Brief
The listing is to be printed word for word, pictures omitted.

Given data
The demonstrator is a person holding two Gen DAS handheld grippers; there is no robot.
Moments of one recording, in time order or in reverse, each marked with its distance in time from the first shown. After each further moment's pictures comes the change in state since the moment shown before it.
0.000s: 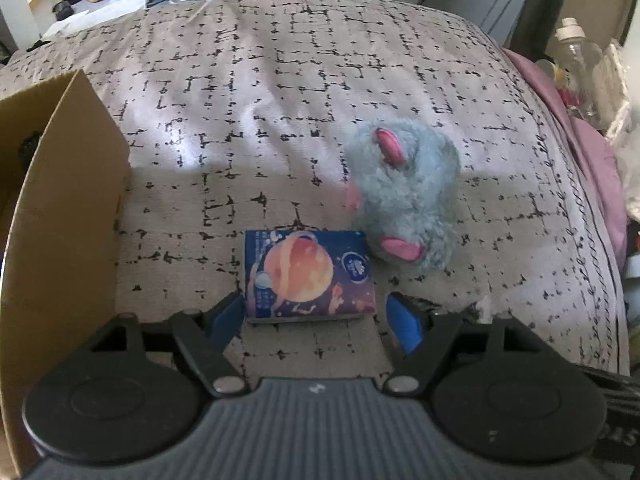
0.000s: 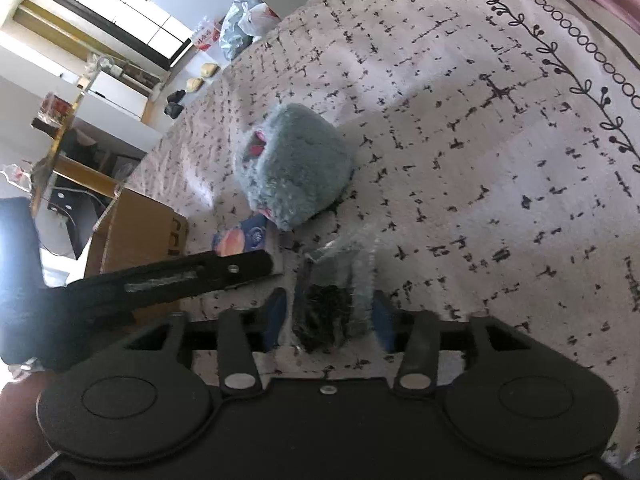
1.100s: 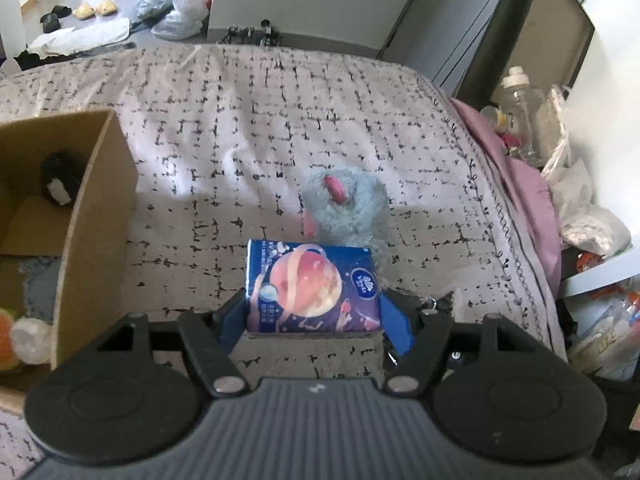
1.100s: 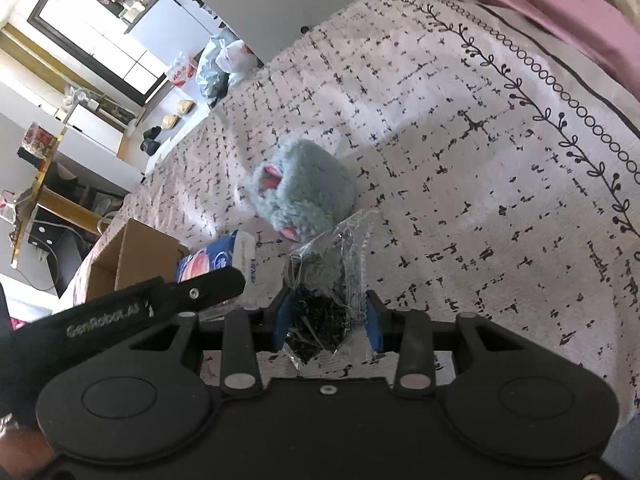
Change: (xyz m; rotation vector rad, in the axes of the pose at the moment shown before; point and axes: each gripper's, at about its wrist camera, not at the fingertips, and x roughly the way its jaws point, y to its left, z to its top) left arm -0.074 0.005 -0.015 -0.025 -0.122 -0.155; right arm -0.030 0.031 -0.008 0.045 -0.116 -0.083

Written solution
The demonstrator is a person holding two Gen DAS handheld grippers; there is no robot.
Moments of one recording, in time order or in reverse, each marked with its distance in time from the first shown. After each further moment's pictures comes the change in state since the moment shown before it.
0.000s: 
0.000s: 
1.100s: 
1.100s: 
Change: (xyz m; rotation vector rad, in the axes of the pose at the moment shown before; point and axes: each gripper's, at about its wrist camera, not at the fingertips, and x roughly the way its jaws point, y to its left, z to its top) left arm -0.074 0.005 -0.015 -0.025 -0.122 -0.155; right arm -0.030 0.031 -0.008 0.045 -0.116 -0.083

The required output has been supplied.